* [TASK PROMPT]: Copy, exactly and without additions, every line in the records below from the one holding "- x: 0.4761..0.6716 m" through the one holding "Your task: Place", both ends included.

* [SOURCE DATA]:
<<<<
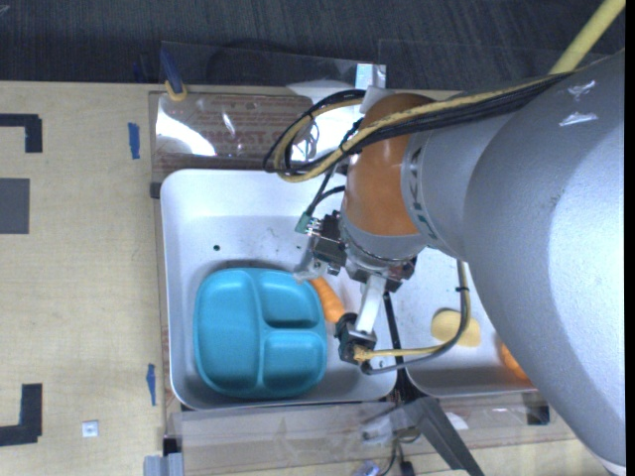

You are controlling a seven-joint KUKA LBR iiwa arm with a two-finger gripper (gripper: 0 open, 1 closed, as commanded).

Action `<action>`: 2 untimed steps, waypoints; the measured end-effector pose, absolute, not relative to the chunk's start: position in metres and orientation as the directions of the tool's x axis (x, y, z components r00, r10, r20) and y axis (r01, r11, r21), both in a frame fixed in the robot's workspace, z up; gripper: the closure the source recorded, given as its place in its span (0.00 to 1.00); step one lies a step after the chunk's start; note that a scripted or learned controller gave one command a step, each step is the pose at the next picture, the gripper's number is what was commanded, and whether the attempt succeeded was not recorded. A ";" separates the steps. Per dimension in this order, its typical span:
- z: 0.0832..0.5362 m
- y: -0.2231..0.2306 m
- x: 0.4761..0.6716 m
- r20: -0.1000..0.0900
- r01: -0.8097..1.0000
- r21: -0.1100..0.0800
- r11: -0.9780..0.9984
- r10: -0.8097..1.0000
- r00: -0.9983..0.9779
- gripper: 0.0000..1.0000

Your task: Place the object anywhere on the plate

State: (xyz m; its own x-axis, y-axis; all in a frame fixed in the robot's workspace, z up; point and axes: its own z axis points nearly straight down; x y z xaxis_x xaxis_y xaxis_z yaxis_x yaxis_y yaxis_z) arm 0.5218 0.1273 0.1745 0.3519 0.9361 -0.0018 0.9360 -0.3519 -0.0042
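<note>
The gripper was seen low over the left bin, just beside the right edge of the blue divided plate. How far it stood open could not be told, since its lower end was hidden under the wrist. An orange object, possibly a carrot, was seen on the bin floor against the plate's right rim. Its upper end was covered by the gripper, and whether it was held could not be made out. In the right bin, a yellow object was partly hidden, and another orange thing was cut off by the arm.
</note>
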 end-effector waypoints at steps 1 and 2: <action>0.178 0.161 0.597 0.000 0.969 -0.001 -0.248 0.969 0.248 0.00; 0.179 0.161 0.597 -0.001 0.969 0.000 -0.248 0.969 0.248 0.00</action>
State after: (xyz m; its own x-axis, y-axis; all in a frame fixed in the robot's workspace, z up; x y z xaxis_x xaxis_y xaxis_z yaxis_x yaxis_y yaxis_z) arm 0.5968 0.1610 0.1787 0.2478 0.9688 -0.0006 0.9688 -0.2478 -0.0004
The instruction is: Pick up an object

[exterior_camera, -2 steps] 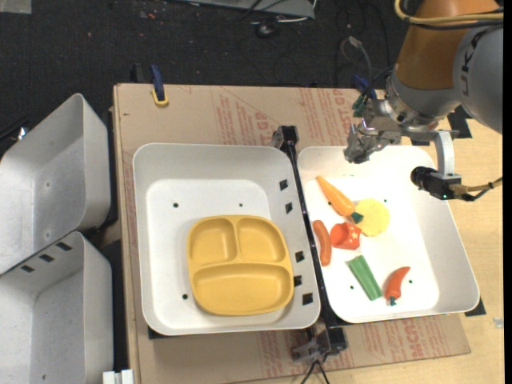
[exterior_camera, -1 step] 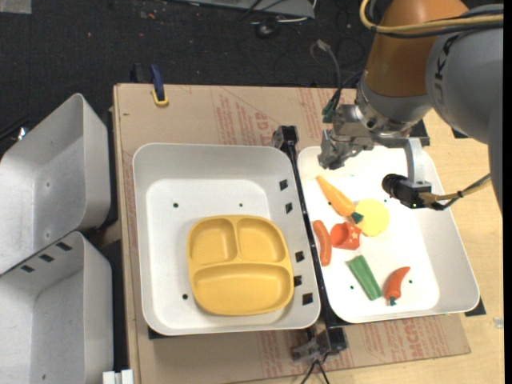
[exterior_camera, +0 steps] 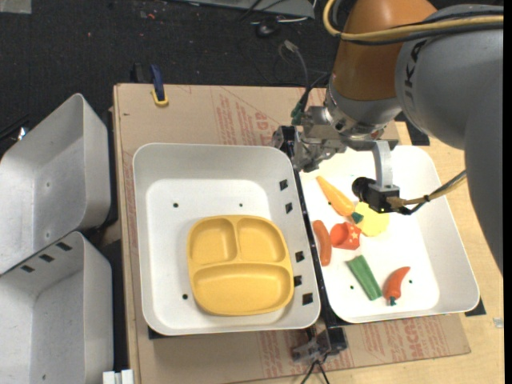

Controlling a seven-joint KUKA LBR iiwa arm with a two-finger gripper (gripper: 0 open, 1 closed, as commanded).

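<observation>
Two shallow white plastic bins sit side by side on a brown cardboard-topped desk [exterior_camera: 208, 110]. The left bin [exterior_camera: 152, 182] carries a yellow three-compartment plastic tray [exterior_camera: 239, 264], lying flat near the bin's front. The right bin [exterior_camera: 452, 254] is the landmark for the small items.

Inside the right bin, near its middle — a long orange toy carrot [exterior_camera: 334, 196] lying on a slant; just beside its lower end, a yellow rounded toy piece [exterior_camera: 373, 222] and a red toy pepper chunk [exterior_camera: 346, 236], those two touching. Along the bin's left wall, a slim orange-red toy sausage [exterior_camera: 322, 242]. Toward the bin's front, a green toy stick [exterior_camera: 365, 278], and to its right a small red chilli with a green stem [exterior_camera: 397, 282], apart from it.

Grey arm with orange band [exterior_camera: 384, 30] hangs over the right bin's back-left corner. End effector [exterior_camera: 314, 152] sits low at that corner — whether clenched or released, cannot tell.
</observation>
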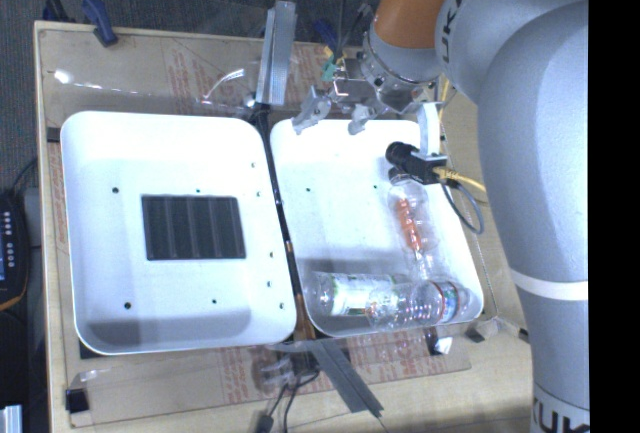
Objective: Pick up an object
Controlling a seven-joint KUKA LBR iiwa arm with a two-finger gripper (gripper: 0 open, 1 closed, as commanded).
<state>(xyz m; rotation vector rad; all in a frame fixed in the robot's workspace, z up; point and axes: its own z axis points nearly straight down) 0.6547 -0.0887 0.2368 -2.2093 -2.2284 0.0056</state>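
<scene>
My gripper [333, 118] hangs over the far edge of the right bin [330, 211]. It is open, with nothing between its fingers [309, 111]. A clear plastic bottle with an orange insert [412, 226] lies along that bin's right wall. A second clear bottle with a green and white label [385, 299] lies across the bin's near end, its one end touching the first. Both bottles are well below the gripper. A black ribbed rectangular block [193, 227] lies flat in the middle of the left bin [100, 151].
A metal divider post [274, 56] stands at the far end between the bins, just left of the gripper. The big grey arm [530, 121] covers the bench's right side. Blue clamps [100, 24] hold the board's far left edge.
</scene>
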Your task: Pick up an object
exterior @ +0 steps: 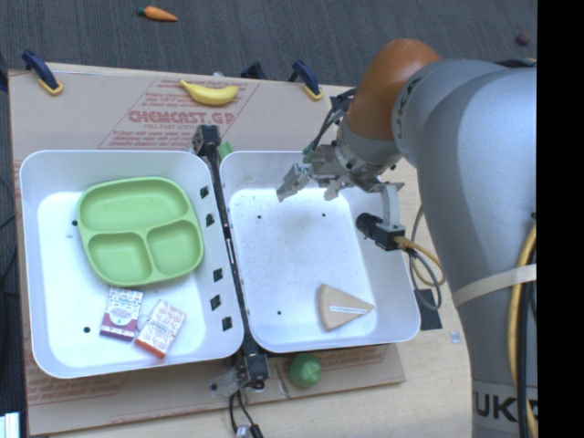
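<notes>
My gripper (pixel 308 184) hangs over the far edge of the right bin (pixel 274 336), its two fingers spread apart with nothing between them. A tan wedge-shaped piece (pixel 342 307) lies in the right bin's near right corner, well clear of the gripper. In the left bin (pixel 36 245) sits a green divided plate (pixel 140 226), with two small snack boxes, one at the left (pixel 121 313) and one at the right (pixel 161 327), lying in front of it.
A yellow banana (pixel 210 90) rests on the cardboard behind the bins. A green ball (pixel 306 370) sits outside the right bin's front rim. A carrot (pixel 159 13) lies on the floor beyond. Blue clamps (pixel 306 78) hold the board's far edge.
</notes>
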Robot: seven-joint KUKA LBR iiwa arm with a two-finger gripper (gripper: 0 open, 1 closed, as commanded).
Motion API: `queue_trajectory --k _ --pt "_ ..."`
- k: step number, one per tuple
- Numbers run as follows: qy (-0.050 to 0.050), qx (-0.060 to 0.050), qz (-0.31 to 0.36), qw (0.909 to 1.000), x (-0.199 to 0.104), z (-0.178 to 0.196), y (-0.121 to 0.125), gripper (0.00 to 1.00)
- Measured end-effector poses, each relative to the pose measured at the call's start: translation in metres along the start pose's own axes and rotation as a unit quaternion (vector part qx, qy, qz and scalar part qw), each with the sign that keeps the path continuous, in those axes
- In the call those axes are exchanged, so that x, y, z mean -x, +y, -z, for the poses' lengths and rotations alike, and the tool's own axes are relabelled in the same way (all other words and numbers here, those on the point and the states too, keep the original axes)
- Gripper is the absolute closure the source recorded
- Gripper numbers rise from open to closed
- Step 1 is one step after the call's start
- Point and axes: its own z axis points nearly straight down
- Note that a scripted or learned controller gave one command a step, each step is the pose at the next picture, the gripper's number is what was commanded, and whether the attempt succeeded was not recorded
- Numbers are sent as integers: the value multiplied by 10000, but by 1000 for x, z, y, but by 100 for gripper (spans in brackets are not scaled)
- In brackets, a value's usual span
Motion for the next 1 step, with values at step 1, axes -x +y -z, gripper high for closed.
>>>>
* [EXERCISE OUTPUT]:
- x: 0.4761..0.6716 m
- r20: -0.1000..0.0900
- r01: -0.8097..1.0000
- r21: -0.1100..0.0800
- r11: -0.9780..0.9984
- r10: -0.8097..1.0000
- r00: -0.9983..0.9779
- gripper: 0.0000..1.0000

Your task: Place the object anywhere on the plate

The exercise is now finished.